Con una equivocada forma de mirar occidental
Toledo creyó que había ganado una batalla religiosa con ese gesto triunfalista
que debió ser costoso para la corona española. No se registró la expulsión de
los “dioses” o wakas porque eran diferentes en presencia y significado.

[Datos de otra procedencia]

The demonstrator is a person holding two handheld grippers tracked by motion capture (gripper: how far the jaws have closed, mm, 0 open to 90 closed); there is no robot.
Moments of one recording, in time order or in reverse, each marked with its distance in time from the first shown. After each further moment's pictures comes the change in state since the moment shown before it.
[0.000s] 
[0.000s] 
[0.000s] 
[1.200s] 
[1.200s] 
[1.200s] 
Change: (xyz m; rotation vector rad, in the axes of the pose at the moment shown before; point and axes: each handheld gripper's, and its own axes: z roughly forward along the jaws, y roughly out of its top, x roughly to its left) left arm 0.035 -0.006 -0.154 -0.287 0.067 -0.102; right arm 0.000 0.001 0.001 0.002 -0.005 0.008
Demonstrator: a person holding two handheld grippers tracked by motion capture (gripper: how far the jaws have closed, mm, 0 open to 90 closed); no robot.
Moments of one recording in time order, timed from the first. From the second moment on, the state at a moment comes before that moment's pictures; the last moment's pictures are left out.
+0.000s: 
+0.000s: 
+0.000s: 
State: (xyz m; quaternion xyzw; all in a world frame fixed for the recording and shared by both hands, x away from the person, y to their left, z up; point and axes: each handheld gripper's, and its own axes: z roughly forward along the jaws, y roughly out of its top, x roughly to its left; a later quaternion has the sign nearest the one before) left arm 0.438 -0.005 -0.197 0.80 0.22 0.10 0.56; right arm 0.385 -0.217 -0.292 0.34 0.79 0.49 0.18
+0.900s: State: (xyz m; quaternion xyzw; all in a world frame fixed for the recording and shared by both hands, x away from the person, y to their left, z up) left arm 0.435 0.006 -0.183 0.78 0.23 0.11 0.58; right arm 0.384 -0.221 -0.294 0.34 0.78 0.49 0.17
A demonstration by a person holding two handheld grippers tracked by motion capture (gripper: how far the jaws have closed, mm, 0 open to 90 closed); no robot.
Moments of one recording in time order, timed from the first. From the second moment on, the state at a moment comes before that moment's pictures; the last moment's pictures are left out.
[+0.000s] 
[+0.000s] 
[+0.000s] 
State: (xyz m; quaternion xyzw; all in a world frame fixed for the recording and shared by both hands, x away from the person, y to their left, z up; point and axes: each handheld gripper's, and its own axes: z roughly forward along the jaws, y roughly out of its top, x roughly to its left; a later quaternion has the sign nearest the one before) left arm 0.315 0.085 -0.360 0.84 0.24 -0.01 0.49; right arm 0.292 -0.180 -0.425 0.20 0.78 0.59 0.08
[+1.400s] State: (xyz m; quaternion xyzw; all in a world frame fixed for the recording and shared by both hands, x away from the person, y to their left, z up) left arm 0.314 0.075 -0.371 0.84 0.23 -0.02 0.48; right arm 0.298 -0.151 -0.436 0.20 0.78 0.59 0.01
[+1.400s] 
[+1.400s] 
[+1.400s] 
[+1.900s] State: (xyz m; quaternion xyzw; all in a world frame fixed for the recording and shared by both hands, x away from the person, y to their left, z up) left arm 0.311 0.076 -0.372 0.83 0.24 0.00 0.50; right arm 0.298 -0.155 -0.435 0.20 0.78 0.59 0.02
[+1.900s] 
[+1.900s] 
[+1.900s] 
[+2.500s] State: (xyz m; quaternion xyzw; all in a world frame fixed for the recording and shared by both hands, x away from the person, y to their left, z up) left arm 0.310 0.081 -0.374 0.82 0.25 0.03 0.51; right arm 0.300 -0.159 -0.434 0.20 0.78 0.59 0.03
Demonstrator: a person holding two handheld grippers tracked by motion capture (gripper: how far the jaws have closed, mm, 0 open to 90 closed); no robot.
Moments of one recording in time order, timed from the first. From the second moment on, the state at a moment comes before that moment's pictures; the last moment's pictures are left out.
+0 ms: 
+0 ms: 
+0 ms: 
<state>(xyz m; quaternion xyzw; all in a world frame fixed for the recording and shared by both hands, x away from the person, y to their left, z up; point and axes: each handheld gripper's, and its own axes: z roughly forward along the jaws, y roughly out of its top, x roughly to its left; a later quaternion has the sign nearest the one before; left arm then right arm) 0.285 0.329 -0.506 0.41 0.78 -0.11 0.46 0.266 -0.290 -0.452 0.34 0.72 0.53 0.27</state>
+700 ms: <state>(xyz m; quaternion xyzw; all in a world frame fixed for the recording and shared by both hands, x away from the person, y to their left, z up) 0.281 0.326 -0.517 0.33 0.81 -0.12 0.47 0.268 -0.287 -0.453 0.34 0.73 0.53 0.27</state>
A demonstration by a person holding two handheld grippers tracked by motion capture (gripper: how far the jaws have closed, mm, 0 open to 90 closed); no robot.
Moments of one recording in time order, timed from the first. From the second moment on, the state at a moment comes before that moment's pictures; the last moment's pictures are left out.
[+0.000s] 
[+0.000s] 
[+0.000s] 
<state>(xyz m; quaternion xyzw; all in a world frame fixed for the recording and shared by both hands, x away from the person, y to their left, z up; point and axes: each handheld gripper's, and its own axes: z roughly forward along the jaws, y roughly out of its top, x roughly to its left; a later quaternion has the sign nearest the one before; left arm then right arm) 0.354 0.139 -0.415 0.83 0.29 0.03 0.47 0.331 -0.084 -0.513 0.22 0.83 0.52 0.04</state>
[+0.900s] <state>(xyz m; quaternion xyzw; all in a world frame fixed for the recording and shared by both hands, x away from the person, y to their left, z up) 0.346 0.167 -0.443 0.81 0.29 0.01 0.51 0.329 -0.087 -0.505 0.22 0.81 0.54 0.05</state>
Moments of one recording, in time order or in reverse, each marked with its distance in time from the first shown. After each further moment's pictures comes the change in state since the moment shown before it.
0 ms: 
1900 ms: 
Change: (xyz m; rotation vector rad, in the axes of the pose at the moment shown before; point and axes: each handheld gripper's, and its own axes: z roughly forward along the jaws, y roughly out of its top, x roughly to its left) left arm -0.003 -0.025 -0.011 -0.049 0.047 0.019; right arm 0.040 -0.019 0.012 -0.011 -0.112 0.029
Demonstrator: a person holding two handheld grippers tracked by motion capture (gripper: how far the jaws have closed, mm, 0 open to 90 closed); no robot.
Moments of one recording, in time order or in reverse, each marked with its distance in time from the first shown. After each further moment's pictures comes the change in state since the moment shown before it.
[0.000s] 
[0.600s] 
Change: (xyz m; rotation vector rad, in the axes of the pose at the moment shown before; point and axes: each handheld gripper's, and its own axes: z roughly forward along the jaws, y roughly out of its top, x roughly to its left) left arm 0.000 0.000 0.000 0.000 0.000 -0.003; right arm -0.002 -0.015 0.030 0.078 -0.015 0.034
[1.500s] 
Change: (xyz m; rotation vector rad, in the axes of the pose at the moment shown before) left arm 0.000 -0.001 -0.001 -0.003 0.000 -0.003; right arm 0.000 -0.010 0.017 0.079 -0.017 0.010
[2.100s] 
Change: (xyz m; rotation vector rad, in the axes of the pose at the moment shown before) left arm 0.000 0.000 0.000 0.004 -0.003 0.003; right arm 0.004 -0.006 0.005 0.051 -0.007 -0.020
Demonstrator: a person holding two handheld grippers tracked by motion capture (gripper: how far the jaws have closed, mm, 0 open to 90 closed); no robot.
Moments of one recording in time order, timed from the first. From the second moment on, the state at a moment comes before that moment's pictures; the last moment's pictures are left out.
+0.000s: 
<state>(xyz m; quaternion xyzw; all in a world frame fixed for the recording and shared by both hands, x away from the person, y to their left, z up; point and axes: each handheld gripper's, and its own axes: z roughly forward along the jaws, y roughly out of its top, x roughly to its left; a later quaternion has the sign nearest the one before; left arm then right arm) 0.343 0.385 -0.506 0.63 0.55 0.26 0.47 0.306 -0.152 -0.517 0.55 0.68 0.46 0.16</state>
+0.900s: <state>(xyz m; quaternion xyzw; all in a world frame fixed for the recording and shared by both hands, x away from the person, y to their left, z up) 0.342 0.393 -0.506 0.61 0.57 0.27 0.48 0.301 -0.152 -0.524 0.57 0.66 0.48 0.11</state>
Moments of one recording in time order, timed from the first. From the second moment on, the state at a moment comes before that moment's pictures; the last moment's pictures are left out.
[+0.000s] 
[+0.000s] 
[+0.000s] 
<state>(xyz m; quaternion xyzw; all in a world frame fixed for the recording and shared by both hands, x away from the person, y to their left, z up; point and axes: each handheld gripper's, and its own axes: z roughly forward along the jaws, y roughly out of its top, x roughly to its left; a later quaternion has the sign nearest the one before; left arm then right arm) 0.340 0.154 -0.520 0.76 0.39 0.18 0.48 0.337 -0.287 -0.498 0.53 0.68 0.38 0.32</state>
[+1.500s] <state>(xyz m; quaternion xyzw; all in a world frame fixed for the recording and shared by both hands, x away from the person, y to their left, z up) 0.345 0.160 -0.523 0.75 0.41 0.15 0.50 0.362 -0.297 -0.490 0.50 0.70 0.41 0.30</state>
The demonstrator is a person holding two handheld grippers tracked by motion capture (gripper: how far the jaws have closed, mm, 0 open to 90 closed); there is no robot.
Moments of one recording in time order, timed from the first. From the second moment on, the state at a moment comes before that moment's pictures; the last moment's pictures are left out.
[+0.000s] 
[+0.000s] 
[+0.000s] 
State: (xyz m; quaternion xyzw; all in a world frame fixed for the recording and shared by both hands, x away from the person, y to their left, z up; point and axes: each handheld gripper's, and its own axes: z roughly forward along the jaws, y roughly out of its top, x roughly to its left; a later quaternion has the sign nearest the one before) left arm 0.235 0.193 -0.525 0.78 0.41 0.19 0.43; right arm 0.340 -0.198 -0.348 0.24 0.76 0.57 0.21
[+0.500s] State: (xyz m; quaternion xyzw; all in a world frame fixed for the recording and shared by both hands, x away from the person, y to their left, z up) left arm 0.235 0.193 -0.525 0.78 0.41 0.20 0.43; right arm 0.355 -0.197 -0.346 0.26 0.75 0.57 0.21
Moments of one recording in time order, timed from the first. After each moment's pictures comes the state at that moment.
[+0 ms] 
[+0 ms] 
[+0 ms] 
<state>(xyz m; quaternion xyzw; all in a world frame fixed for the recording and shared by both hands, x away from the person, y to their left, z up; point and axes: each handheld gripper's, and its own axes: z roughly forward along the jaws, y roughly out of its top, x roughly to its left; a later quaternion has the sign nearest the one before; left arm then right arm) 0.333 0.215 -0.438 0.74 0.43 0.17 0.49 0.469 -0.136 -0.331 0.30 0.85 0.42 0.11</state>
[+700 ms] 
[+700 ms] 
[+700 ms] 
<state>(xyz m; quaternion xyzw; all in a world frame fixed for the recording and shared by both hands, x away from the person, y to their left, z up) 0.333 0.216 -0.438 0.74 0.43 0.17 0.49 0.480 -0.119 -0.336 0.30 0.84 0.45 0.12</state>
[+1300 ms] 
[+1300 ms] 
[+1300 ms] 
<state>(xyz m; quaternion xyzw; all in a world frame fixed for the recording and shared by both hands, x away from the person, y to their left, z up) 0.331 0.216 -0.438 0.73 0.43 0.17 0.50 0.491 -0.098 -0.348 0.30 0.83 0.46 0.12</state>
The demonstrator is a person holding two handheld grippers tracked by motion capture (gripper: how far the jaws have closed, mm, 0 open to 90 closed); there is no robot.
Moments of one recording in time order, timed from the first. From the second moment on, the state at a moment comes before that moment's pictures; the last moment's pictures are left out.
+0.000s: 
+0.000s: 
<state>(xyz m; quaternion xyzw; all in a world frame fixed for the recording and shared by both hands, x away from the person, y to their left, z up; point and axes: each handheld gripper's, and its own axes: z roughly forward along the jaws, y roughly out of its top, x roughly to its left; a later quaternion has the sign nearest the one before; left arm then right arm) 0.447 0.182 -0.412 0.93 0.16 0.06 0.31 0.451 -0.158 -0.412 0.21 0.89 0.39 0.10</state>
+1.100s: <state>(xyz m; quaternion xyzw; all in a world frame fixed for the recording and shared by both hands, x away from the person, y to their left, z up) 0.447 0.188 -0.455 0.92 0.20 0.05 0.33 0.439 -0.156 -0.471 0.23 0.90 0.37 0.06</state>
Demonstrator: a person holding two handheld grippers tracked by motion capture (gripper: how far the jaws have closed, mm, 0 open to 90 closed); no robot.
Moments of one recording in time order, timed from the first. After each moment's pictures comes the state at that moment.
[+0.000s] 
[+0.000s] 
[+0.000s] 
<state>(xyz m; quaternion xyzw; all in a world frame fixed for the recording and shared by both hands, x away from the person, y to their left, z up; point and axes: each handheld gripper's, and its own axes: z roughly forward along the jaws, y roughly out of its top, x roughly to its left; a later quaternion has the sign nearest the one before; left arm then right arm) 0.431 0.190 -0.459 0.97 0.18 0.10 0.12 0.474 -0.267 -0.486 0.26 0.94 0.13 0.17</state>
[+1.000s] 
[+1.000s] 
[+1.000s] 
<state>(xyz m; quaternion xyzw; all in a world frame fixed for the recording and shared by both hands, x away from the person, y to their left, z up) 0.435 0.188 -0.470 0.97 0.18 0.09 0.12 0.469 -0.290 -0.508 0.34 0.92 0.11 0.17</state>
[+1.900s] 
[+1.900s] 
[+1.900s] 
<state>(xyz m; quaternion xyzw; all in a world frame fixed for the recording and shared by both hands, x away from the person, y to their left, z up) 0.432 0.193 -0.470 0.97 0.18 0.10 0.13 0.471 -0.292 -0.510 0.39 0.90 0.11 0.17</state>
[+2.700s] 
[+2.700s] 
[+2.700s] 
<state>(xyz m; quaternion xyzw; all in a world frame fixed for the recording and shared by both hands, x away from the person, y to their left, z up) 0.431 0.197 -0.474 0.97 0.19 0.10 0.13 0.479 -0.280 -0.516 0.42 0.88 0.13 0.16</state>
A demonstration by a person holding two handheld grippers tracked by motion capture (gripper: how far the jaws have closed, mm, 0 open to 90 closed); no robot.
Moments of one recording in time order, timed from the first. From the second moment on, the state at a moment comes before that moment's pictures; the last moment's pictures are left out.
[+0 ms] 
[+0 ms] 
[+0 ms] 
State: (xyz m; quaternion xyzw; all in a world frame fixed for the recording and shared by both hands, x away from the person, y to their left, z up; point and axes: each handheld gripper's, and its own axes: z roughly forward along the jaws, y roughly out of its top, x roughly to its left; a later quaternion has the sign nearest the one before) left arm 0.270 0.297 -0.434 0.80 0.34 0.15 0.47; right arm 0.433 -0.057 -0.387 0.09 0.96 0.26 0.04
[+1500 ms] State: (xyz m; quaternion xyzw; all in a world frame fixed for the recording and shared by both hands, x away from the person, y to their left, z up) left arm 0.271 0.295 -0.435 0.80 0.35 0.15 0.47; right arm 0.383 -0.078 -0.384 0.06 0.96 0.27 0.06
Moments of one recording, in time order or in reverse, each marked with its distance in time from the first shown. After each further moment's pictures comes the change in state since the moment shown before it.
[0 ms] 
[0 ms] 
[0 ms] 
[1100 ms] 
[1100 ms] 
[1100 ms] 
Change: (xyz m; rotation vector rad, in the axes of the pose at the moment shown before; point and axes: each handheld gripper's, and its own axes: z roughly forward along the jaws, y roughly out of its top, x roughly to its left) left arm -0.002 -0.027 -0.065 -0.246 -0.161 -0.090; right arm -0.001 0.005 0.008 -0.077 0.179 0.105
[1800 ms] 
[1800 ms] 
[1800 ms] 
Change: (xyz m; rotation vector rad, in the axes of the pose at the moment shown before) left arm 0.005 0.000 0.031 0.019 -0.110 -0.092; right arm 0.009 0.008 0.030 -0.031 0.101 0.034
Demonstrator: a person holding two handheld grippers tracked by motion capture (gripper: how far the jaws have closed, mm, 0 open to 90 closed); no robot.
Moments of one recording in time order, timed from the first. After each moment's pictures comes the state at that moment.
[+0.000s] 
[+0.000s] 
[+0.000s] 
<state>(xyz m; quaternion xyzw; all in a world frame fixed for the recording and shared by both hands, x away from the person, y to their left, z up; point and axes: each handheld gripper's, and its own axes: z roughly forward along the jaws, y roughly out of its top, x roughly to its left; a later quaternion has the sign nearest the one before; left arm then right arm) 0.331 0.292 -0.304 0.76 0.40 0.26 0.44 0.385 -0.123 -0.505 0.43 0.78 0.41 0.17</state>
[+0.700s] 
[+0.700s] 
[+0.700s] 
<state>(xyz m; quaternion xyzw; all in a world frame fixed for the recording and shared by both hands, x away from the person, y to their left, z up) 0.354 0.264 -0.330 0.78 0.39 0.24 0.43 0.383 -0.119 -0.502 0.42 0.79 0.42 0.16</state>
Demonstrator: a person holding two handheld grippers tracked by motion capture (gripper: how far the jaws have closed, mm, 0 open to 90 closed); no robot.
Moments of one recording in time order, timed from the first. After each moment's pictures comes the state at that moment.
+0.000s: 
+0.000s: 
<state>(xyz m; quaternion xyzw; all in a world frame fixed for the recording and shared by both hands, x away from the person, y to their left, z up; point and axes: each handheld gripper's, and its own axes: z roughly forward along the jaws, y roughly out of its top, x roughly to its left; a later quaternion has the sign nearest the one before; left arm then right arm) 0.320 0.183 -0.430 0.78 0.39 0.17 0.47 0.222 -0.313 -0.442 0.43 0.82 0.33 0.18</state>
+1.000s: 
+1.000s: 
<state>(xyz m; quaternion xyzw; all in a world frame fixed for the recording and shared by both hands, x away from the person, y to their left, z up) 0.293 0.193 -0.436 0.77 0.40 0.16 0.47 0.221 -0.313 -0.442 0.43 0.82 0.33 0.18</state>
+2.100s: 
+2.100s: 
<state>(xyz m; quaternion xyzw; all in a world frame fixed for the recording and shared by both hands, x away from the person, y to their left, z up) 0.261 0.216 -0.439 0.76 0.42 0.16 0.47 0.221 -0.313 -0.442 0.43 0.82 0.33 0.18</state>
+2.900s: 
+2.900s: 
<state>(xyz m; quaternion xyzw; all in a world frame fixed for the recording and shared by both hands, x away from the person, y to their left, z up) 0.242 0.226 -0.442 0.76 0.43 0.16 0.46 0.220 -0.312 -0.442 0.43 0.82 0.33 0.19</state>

Antes
bien siguió registrándose el sincretismo que comenzó cuando el primer
doctrinero colocó una cruz sobre un espacio sagrado del Perú antiguo
fusionándose ambas creencias y subsistiendo
hasta ahora.
El Corpus que Toledo trató de
sobreponer con esplendor al fastuoso Inti Raymi, no tuvo los resultados que pensó.
Sus imágenes religiosas no estaban en
condiciones de arremeter contra el Sol que, de cuando en cuando, “bajaba a
dormir “ en Mantukalla, al costado de Saqsaywaman; contra el Trueno, quien
solía bañarse en los mantiales de la Waqaypata y la Kusipata: contra el Rayo,
que guardaba las semillas de los alimentos en Otorongoqocha, la laguna del
jaguar; contra el Granizo, que tenía su asiento en Sirokaya; contra las
Estrellas, “que copiaban su voz” en las oquedades llenas de agua en un
santuario cercano a Q’enqu; contra Mama Qaqa, la madre piedra, que se halla cubierta
en el mirador del Qorikancha; contra Warasinse, que sew encargaba de vontener
los terremotos desde su templo donde hoy está el convento de Santo Domingo;
contra Mama Sara, la madre maíz, que tenía sua asiento en Rimaqpanpa y Mama
Aqso, la madre papa, que era tratada con cariño, porque daba “vida”, kausay, a los seres humanos; contra Puñuy, el sueño,
amado por los insomnes a quienes aguardaba en su tiana: a Warasinse que se
encargaba de contener los terremotos, desde su trono a un costado de la iglesia
de Santo Domingo; contra el fuego, que dormitaba en su asiento de NinaqTianan; contra
Katuchillay, la gran constelación celeste; y así muchas otras que persisten en
su lugar, donde un día se colocarán placas para asombrar a los viajeros que
sienten, sin saberlo, su presencia por el extraño magnetismo que desprenden.
En cuanto a sus santos y vírgenes hay
una estrecha relación con la naturaleza. Santa Bárbara
de Poroy es la madre de la papa; el Patrón Santiago personifica a Illapa, trueno y rayo; San Pedro, guardián de la
lluvia además de su relación con los peces; y, en lo que se trata de las
vírgenes, todas son Pachamamas, cuyo rostro pálido y triste puede anunciar la
sequía, como asregurar con un buen semblante sonrosado, un buen tiempo para los
sembríos.
Un mundo diferente que el señor virrey
quiso combatir, sin conseguir sus propósitos, porque lo desconocía y estaba a
un nivel distinto del suyo. La fiesta que le dejó a Cusco es una más, aunque suntuosa
y bella de santos que siguen caminando en compañía de vírgenes peregrinas.